_What you are asked to do_. Going line by line through the entries below, count those that contain "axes". Give the number by itself.

■ ■ ■

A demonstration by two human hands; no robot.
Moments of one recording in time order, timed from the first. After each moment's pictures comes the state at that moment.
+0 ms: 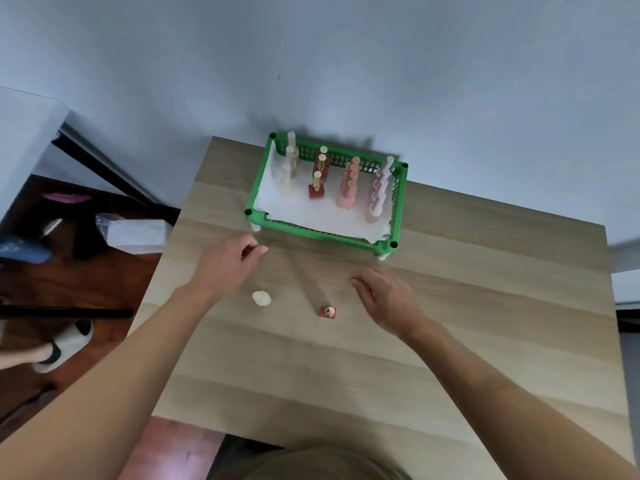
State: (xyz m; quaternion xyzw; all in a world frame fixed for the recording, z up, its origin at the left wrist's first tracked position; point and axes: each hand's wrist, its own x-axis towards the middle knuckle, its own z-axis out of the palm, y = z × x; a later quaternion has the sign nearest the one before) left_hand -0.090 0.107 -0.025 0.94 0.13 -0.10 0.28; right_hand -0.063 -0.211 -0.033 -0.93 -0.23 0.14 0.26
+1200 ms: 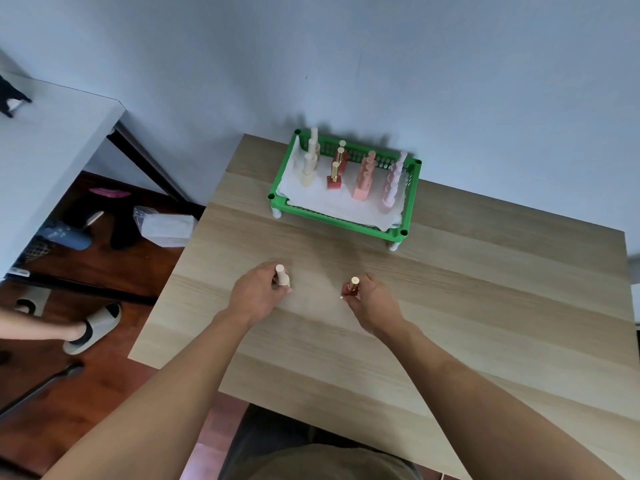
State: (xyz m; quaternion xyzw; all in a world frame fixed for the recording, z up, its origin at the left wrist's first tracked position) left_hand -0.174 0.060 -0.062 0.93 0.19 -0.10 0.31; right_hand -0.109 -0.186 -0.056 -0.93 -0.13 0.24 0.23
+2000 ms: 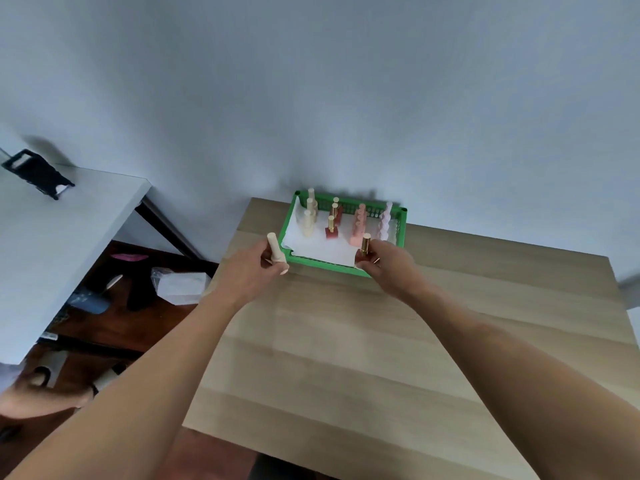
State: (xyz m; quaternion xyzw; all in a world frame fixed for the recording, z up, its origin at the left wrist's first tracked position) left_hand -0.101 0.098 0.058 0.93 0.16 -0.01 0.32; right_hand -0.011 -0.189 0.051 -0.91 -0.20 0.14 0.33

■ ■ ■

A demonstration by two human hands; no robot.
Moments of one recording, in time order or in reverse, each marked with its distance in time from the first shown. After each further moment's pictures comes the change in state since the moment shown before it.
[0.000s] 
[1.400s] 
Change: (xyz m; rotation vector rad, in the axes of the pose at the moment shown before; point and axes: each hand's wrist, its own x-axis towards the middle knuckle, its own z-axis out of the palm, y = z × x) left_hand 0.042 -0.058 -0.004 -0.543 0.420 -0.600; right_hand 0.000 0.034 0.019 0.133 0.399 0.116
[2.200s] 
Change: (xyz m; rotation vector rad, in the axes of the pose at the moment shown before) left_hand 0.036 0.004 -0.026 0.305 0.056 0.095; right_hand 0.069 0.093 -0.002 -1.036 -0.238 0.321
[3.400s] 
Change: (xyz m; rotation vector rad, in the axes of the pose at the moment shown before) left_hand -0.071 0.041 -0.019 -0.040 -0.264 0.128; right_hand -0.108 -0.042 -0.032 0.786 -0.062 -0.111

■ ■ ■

_Response to the task_. 4